A Crisis is a painting about its canvas.
That brings its own problems, but by foregrounding its spatiality, the DCU makes explicit that it isn't a story, that it isn't a history. It's a place where stories and histories happen. This allows for an incredible variety of tone, ideology and technique. Sandman could never ever have grown out of any other shared comics universe. The DCU's the only kind of soil in which trees like that will fruit.
It is possible to see the Marvel Universe as one story, one history though. Its main virtue is the integrity, cohesion and wholeness that the DCU finds its main virtue in lacking. I'm not talking here about anything as boring as "Marvel's continuity is more linear than DC's" - that's just a side effect of what's going on here. It's a universe that grew up as a universe, rather than through the cellular fusion of vigorously frotaging narratives.
There's a mechanical quality to the MU...it's like a horologist fitting together lots of little cogs and calling it a "watch", whereas the DCU is more like an artist taking a handful of little cogs, throwing them across a beach and yelling out, "I call it....THE SHORES OF FOREVER!"
Obviously what I'm trying to say is something you've heard me say a good few times before...I think the DCU is a postmodern space and that the MU is a modernist object.
Ihab Hassan once wrote a list of oppositions helpful in getting the whole modernism/postmodernism thing.

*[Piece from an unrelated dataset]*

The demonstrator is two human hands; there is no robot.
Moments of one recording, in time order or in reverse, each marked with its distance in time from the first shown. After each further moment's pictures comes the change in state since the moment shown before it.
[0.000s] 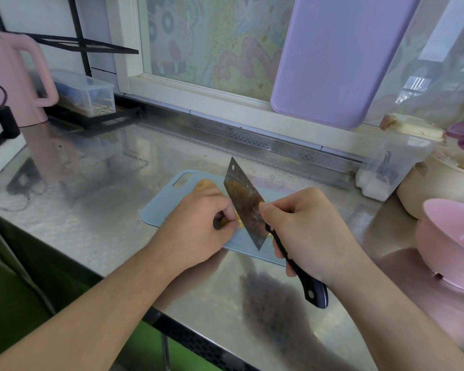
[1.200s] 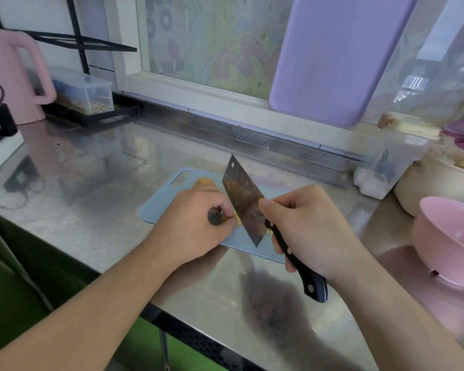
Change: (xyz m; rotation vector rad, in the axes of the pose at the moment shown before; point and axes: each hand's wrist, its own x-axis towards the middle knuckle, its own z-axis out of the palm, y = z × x) left_hand -0.003 -0.001 -0.002 -0.105 0.007 -0.065; right_hand 0.001 0.003 -0.002 0.028 -0.011 -0.010
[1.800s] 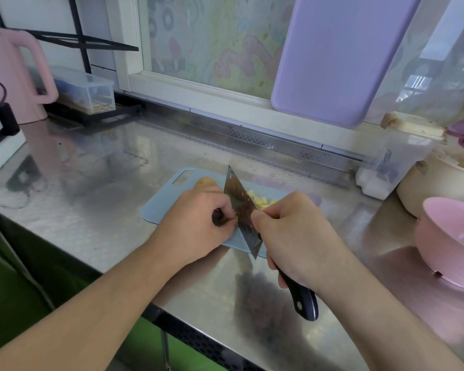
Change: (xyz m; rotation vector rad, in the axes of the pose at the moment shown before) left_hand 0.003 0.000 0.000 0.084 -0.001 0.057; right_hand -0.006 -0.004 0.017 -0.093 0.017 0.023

I expect Oni's seen it around, but it's still fun having a look down it and seeing the extent to which it could be talking about the Marvel and DC universes.
Modernism / Postmodernism
Romanticism/Symbolism / Pataphysics/Dadaism
Form (conjunctive, closed) / Antiform (disjunctive, open)
Purpose / Play
Design / Chance
Hierarchy / Anarchy
Mastery/Logos / Exhaustion/Silence
Art Object/Finished Work / Process/Performance/Happening
Distance / Participation
Creation/Totalization / Decreation/Deconstruction
Synthesis / Antithesis
Presence / Absence
Centering / Dispersal
Genre/Boundary / Text/Intertext
Semantics / Rhetoric
Paradigm / Syntagm
Hypotaxis / Parataxis
Metaphor / Metonymy
Selection / Combination
Root/Depth / Rhizome/Surface
Interpretation/Reading / Against Interpretation/Misreading
Signified / Signifier
Lisible (Readerly) / Scriptible (Writerly)

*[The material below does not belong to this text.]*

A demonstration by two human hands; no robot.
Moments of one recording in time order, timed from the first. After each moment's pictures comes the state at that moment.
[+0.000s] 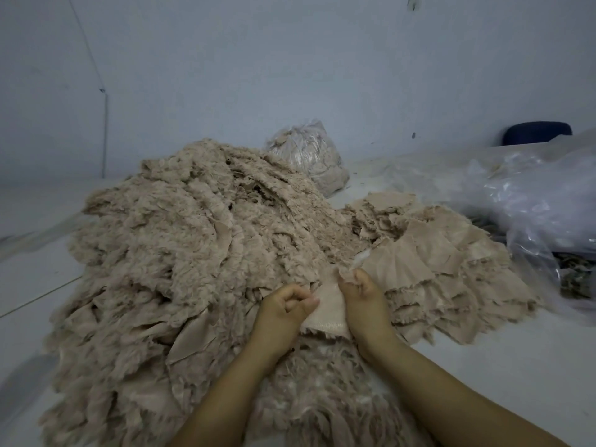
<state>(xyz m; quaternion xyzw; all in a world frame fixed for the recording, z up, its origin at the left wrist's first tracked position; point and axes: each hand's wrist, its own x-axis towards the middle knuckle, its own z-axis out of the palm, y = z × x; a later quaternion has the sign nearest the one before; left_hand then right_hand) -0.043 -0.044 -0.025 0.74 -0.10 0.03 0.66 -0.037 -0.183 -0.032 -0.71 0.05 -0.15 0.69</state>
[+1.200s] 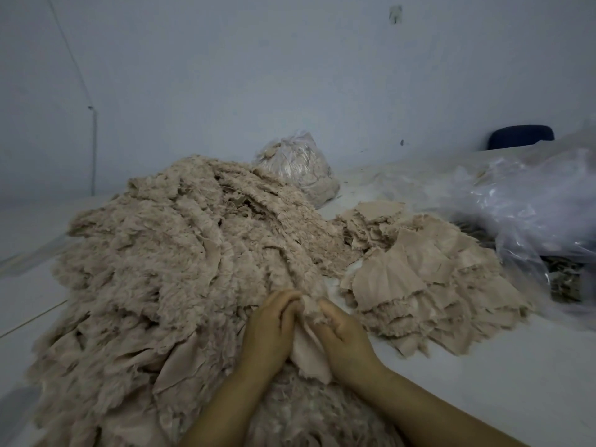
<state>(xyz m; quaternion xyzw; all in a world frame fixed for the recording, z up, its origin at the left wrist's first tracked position) -0.025 -0.040 -0.034 0.87 -0.18 0.24 0.40 -0.067 -0.172 -0.030 -0.81 -0.14 -0.13 0.56</state>
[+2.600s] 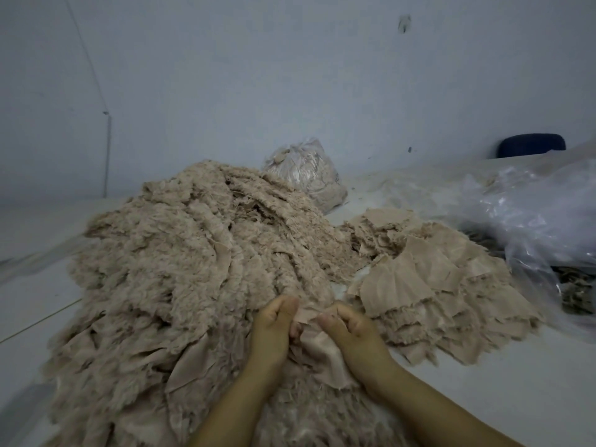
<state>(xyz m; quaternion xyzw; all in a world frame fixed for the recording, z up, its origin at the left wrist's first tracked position) -0.036 -0.047 -0.022 0.68 -0.05 0.08 0.73 -0.058 -0.181 -0.030 -0.72 -0.13 -0.10 0.67</state>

Narrative/Grande Histoire / Anti-narrative/Petite Histoire
Master Code / Idiolect
Symptom / Desire
Type / Mutant
Genital/Phallic / Polymorphous/Androgynous
Paranoia / Schizophrenia
Origin/Cause / Difference-Differance/Trace
God the Father / The Holy Ghost
Metaphysics / Irony
Determinacy/ Indeterminancy
Transcendence / Immanence
I might go through them later and see which ones fit and which don't. Or that might be your homework.